- [WHAT YOU NEED TO DO] Repeat each entry exactly, but do not carry over the pictures.

- [EXCERPTED RECORDS]
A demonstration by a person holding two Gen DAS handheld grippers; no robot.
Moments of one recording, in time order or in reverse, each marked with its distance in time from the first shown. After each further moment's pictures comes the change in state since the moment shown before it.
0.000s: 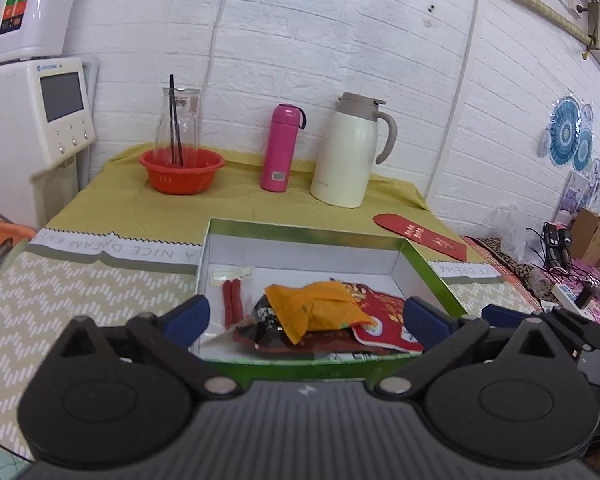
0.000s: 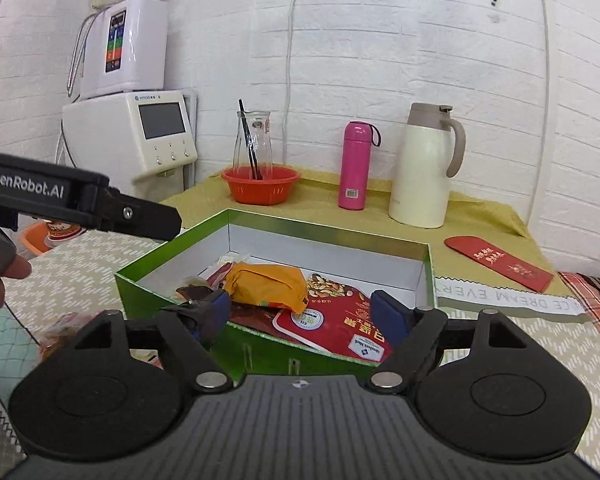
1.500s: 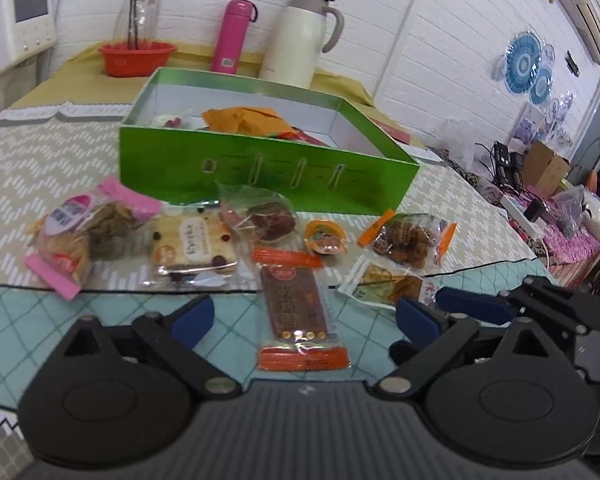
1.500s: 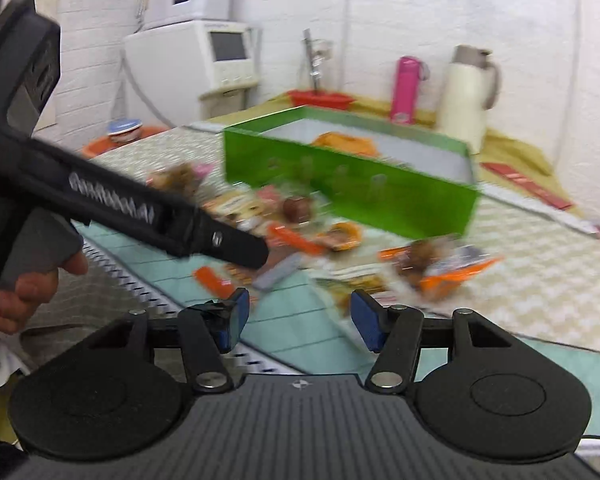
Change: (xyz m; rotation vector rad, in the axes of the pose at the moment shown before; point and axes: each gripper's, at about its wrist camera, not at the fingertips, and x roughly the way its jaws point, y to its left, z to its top) left arm -0.013 -0.029 -0.108 -0.004 0.230 -0.150; right arm -0.071 0.029 -0.083 -0.077 0.165 0.072
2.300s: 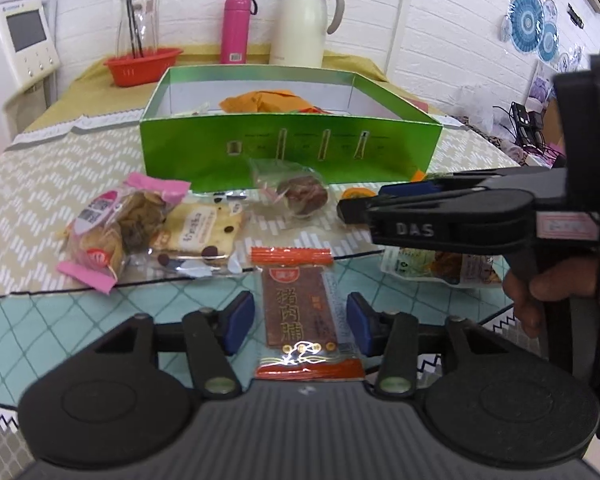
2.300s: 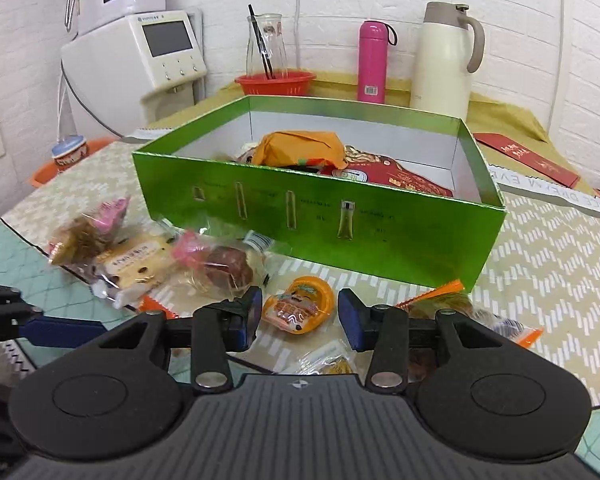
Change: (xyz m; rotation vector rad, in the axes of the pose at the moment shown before) left arm -0.003 0.009 -0.018 0.119 0.026 0.103; right arm 0.099 -0.025 0.042 0.128 0.092 -0.036
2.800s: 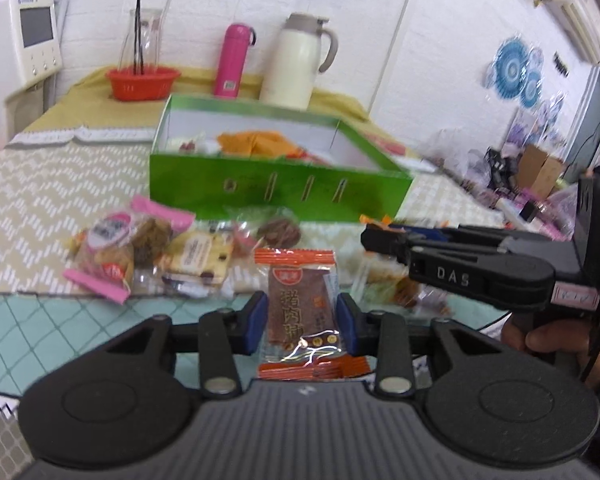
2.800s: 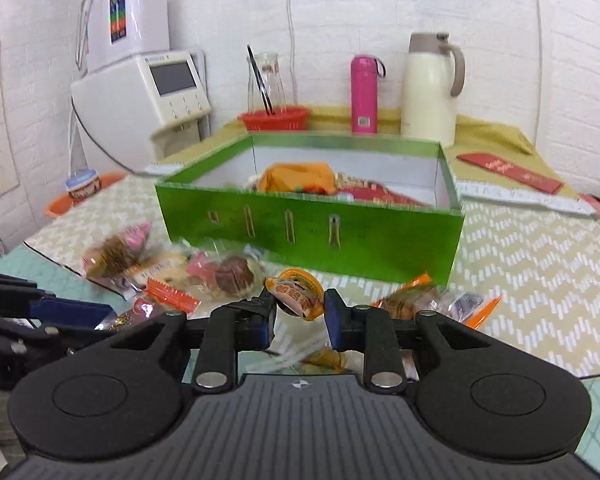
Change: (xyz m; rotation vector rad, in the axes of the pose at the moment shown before) left arm -0.045 0.011 0.011 -0.092 -0.110 -0.110; right arm -0.057 -0.007 -0.011 0.041 -0.139 0.034
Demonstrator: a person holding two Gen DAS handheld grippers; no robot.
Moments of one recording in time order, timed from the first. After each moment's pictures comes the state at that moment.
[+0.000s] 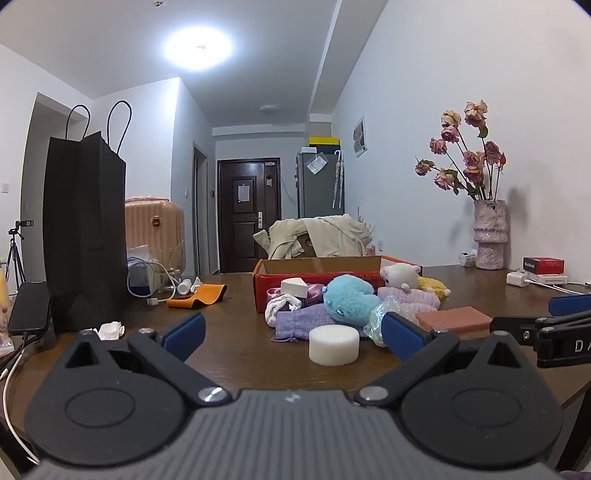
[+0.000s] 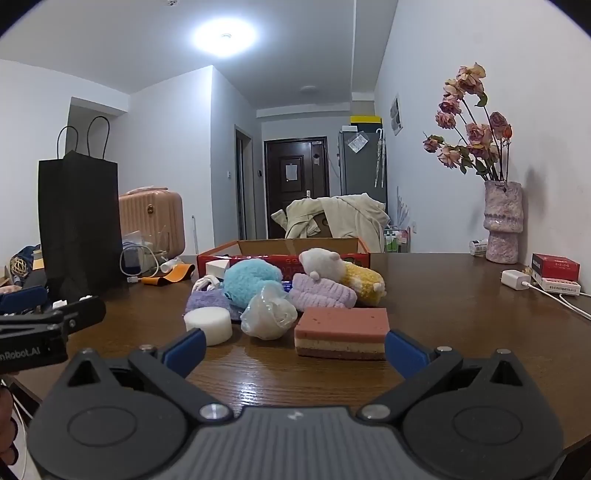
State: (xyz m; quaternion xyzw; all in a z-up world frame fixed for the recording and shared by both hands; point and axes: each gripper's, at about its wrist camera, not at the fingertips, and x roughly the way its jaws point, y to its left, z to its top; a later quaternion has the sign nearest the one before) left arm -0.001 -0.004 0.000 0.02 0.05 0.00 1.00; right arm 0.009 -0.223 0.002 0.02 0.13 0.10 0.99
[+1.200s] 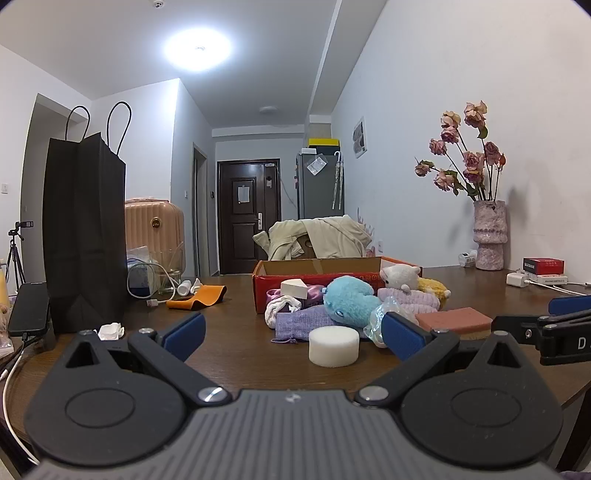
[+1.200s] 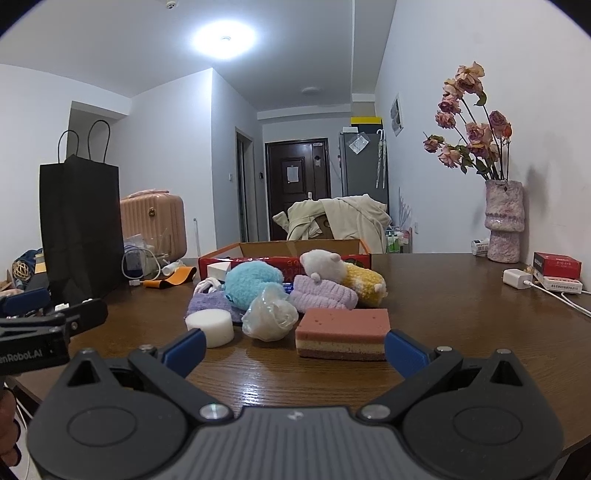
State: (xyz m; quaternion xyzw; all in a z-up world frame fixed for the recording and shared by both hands) left arm -0.003 -0.004 0.000 0.02 0.05 0.00 1.00; right arm 0.011 -0.225 0.002 0.02 0.13 0.10 0.99
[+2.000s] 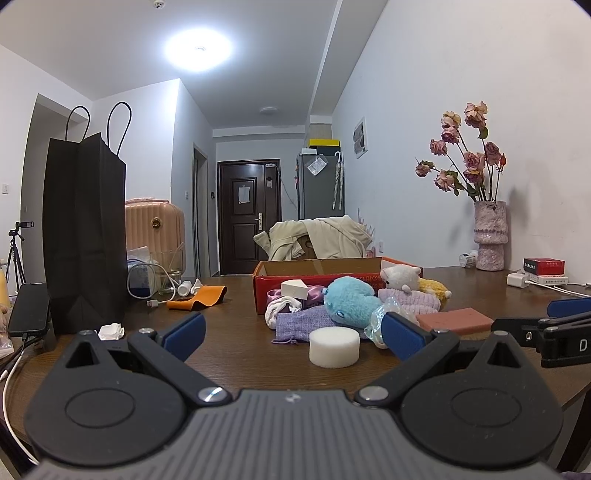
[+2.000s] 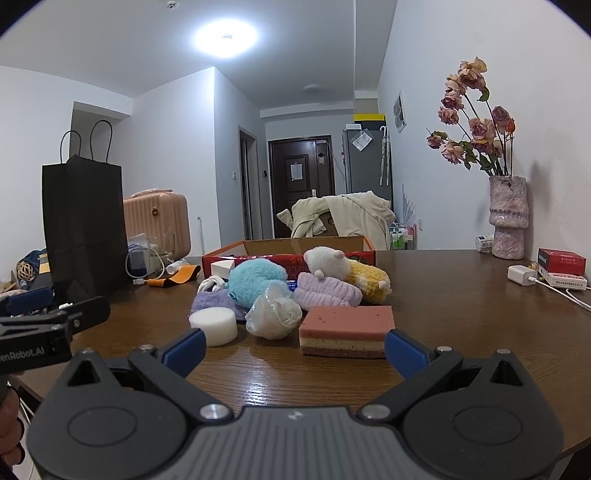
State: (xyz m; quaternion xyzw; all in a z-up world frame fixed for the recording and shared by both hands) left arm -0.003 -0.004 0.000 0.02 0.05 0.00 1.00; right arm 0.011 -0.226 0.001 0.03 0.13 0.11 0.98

- [WORKED SOLUTION]
A demonstration by a person holding two Gen DAS handheld grippers; no robot.
Moments of one recording, in time order or in reverse, each marked with its distance in time from the first shown. After each further moment's pictures comes the change in state since the moment shown before it.
0.000s: 
0.000s: 
1.500s: 
1.500s: 
Change: (xyz m; rotation vector rad, in the axes of the pose at the moment shown before; point and axes: each gripper's, at about its wrist camera, not at the fingertips, and x roughly the way its jaws point, y to its left, z to its top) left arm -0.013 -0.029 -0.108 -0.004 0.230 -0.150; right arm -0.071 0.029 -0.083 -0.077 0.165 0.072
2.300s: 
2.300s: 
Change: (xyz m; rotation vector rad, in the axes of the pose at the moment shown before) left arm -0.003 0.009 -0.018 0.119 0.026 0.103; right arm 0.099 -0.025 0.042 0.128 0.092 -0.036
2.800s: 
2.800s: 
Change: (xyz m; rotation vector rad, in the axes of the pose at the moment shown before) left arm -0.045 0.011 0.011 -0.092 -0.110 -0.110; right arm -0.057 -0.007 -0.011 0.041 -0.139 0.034
Demonstrator: a person holding two Gen DAS handheld grippers; no robot.
Moments of one recording in time order, timed from the first. After each moment's pictures comes the state at that moment.
[+0.000s] 
[+0.000s] 
State: (xyz m; quaternion xyzw; all in a z-up world frame fixed for the recording and shared by both hands; point and axes: each gripper's, at about its wrist camera, not at the fingertips, and x roughly the way its jaws point, y to its left, z to its top; a later quaternion has the sign nearest the one before) left arm -0.001 -0.004 0.000 0.02 0.05 0.00 1.00; right arm 0.009 -0.223 0.002 0.02 0.13 0.10 0.99
[+1.200s] 
[+1.200s] 
State: (xyz m; quaternion xyzw; all in a z-up world frame fixed for the recording and shared by both hands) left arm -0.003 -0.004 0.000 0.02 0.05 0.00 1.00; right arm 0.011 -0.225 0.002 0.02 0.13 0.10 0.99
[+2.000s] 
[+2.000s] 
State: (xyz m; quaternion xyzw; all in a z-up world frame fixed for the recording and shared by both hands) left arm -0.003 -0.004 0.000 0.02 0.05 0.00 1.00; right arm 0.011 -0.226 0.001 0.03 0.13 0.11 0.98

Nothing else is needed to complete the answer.